Blankets, in the form of batts or rolls, are flexible products made from mineral fibers, including fiberglass or rock wool. They are available in widths suited to standard spacings of wall studs and attic or floor joists. They must be hand-cut and trimmed to fit wherever the joist spacing is non-standard (such as near windows, doors, or corners), or where there are obstructions in the walls (such as wires, electrical outlet boxes, or pipes). Batts can be installed by homeowners or professionals. They are available with or without vapor-retarder facings. Batts with a special flame-resistant facing are available in various widths for basement walls where the insulation will be left exposed.
Blown-in loose-fill insulation includes cellulose, fiberglass, or rock wool in the form of loose fibers or fiber pellets that are blown using pneumatic equipment, usually by professional installers. This form of insulation can be used in wall cavities. It is also appropriate for unfinished attic floors, for irregularly shaped areas, and for filling in around obstructions.
In the open wall cavities of a new house, cellulose and fiberglass fibers can also be sprayed after mixing the fibers with an adhesive or foam to make them resistant to settling.
Foam insulation can be applied by a professional using special equipment to meter, mix, and spray the foam into place. Polyisocyanurate and polyurethane foam insulation can be produced in two forms: open-cell and closed-cell. In general, open-celled foam allows water vapor to move through the material more easily than closed-cell foam. However, open-celled foams usually have a lower R-value for a given thickness compared to closed-cell foams. So, some of the closed-cell foams are able to provide a greater R-value where space is limited.
Rigid insulation is made from fibrous materials or plastic foams and is produced in board-like forms and molded pipe coverings. These provide full coverage with few heat loss paths and are often able to provide a greater R-value where space is limited. Such boards may be faced with a reflective foil that reduces heat flow when next to an air space. Rigid insulation is often used for foundations and as an insulative wall sheathing.

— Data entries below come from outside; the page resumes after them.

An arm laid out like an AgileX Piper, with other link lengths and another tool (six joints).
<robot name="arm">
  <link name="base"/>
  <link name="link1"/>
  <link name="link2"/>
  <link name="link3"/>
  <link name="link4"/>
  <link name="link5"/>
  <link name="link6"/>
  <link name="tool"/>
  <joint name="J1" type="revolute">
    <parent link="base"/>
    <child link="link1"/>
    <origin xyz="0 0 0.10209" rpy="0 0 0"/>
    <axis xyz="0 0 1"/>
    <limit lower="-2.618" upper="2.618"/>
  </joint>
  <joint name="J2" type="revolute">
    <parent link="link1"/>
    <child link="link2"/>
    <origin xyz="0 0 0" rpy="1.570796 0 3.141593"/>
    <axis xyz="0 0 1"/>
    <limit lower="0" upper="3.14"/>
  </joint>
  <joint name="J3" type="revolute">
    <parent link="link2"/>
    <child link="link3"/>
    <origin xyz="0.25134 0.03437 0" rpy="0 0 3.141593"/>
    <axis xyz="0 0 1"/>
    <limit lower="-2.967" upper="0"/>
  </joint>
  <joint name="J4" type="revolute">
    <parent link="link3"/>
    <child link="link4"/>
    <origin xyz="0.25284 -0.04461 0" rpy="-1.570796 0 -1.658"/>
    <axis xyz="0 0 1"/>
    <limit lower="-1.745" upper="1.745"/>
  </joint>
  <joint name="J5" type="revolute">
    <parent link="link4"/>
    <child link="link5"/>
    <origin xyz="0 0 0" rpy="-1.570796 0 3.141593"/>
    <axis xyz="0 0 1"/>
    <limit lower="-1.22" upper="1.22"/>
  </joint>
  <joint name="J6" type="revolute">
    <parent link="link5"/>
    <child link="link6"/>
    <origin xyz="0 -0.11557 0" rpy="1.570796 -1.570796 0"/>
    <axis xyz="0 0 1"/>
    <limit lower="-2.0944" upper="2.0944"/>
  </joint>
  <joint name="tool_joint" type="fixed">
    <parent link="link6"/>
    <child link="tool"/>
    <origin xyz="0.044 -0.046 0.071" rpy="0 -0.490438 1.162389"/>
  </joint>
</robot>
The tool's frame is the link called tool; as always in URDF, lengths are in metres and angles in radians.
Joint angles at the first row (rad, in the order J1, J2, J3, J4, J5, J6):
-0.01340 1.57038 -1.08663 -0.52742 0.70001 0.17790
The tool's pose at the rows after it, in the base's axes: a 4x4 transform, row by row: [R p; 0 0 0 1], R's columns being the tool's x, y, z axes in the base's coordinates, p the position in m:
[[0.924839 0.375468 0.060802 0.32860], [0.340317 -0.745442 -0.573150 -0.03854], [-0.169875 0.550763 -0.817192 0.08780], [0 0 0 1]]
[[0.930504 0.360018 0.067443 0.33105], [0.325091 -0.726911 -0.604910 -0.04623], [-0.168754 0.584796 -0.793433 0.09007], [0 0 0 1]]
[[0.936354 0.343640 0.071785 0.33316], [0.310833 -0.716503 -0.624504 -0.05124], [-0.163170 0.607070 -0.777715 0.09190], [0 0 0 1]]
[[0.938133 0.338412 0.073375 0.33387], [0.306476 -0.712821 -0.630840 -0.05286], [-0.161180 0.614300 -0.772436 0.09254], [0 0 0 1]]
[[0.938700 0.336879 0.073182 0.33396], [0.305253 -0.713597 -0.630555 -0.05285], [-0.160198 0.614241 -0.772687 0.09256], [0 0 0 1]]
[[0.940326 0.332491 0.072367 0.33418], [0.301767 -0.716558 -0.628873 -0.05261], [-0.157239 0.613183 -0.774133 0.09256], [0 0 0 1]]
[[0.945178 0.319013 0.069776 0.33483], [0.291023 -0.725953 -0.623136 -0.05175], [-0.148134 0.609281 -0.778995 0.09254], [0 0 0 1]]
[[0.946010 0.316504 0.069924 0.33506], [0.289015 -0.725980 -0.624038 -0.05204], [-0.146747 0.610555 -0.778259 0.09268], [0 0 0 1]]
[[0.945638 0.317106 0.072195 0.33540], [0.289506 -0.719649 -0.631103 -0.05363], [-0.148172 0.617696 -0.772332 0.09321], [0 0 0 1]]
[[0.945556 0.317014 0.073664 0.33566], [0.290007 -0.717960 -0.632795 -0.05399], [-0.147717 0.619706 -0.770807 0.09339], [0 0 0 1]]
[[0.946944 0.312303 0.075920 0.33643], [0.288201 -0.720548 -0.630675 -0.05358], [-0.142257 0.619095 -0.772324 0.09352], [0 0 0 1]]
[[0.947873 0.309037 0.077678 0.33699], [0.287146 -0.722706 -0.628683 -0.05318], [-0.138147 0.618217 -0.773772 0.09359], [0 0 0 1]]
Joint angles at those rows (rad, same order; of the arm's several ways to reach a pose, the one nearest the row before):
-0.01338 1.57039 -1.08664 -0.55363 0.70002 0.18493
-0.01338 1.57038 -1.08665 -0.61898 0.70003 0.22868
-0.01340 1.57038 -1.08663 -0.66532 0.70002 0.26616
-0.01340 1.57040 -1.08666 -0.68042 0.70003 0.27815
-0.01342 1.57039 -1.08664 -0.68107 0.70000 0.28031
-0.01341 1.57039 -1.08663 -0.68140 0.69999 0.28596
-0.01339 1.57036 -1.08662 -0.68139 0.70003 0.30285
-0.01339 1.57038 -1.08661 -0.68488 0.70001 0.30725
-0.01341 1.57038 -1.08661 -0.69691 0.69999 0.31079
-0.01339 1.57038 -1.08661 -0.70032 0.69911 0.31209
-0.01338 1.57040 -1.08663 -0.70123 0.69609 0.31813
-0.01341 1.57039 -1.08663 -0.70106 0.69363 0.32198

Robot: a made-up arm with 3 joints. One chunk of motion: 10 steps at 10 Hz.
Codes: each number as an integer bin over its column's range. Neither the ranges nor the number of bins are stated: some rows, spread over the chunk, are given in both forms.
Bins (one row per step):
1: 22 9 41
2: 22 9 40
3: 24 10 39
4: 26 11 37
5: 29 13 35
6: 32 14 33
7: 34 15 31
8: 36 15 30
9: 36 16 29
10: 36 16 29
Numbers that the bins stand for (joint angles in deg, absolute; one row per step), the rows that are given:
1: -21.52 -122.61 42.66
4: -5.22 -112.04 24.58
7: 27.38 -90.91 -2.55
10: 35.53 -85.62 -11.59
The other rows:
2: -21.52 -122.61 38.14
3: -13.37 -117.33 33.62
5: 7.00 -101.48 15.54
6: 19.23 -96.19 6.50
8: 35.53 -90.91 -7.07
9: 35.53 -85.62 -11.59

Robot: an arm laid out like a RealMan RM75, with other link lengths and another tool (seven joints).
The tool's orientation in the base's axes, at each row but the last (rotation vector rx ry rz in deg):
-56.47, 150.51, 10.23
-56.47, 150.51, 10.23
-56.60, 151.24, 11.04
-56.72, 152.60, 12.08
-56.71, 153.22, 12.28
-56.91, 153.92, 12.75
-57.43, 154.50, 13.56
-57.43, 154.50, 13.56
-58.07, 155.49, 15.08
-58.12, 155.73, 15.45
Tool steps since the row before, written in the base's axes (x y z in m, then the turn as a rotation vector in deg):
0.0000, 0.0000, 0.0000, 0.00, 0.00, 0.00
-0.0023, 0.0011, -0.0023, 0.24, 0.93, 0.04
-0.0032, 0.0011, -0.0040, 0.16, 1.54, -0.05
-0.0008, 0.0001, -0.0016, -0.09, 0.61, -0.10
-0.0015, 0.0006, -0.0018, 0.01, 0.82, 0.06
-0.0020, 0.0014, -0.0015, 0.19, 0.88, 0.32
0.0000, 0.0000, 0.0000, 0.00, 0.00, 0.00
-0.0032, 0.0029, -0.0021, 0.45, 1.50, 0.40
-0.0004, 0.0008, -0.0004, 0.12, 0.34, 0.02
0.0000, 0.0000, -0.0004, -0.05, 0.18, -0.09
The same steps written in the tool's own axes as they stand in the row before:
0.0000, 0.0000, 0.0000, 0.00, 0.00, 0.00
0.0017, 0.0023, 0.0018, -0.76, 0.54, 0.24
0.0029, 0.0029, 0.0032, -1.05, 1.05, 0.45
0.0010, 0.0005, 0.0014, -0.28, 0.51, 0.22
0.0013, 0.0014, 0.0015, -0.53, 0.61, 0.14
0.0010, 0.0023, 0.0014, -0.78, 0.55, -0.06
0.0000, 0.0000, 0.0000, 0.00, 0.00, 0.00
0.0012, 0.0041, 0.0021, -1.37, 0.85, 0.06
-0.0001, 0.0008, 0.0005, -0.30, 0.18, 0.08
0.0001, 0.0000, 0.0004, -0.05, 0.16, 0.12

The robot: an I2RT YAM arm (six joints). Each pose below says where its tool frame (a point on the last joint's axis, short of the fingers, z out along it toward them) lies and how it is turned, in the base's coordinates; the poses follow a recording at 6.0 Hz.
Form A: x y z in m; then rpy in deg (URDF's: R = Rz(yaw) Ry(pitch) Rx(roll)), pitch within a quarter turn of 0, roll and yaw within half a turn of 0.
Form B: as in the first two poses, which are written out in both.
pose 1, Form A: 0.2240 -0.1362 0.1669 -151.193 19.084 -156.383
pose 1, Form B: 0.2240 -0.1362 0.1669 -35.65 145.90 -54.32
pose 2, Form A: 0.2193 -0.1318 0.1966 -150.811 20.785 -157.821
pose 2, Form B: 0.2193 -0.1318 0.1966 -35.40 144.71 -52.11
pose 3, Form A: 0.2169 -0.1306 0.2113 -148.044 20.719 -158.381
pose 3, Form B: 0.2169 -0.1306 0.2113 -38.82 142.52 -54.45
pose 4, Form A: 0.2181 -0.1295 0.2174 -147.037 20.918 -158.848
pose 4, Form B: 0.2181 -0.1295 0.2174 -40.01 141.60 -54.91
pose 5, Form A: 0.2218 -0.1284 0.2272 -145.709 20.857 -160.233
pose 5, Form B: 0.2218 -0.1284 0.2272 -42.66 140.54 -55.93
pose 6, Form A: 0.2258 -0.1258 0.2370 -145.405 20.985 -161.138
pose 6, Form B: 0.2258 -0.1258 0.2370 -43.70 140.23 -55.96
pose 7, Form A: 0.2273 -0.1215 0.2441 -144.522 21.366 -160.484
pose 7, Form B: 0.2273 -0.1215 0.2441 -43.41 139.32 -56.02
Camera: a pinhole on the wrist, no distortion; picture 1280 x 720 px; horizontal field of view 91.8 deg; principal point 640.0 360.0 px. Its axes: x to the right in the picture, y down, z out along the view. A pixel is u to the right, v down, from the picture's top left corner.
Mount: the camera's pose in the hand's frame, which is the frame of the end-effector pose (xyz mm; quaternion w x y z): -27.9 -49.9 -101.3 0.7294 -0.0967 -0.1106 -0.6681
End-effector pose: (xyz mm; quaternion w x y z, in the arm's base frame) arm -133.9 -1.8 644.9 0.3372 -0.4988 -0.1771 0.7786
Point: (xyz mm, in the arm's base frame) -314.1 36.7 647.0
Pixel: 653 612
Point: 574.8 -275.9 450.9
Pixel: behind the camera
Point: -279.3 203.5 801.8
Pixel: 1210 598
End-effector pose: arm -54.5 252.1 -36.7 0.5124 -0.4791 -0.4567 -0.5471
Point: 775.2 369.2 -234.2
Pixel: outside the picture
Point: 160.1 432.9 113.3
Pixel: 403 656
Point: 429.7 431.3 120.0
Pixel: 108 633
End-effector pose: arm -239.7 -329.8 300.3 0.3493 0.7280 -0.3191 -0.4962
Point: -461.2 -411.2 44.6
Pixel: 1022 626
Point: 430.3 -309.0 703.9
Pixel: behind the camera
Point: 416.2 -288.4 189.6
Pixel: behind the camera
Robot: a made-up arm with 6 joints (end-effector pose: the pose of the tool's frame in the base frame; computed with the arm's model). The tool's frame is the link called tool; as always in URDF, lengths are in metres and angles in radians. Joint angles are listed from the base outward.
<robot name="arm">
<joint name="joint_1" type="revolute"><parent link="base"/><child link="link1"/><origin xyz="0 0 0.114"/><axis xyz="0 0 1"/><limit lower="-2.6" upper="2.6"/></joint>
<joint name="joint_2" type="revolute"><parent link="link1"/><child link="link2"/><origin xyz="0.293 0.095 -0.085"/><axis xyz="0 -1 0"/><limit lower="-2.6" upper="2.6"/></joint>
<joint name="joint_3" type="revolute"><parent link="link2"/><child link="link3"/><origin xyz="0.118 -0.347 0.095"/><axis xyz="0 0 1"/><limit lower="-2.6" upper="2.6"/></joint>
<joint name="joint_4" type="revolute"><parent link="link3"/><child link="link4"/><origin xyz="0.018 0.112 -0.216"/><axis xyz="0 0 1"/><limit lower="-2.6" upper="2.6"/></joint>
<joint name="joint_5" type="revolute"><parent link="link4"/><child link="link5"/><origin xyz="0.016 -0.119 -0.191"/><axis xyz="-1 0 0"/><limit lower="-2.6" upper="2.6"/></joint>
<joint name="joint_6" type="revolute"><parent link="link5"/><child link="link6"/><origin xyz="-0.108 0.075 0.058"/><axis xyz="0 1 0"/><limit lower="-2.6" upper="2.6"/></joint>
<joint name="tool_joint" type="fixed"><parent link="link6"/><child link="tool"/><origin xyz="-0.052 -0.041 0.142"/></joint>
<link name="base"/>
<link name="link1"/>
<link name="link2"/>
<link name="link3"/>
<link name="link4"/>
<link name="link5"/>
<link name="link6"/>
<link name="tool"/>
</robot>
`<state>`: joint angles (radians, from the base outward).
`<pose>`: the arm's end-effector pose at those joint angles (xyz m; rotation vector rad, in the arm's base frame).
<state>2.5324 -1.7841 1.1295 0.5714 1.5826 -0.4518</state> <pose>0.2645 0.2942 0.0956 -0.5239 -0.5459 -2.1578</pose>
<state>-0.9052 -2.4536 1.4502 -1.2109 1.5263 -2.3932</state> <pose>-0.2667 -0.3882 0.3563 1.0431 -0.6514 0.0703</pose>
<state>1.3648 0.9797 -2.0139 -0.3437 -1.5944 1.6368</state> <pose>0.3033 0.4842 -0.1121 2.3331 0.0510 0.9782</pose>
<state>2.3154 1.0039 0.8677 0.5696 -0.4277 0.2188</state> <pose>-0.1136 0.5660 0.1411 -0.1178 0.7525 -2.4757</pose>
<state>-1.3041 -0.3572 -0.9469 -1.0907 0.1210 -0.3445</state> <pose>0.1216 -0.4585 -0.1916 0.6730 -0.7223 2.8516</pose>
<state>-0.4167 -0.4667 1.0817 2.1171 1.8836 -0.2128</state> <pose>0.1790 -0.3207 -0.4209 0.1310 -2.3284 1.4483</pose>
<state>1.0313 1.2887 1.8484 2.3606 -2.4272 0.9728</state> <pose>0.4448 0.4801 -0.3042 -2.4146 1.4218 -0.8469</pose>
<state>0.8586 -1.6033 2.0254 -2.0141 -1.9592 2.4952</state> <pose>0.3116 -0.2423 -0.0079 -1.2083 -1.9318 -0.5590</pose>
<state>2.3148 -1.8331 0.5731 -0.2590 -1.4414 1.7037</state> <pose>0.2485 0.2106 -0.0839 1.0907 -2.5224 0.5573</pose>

Reflective insulation systems are fabricated from aluminum foils with a variety of backings such as kraft paper, plastic film, polyethylene bubbles, or cardboard. The resistance to heat flow depends on the heat flow direction, and this type of insulation is most effective in reducing downward heat flow. Reflective systems are typically located between roof rafters, floor joists, or wall studs. If a single reflective surface is used alone and faces an open space, such as an attic, it is called a radiant barrier.
Radiant barriers are installed in buildings to reduce summer heat gain and winter heat loss. In new buildings, you can select foil-faced wood products for your roof sheathing (installed with the foil facing down into the attic) or other locations to provide the radiant barrier as an integral part of the structure. For existing buildings, the radiant barrier is typically fastened across the bottom of joists, as shown in this drawing. All radiant barriers must have a low emittance (0.1 or less) and high reflectance (0.9 or more).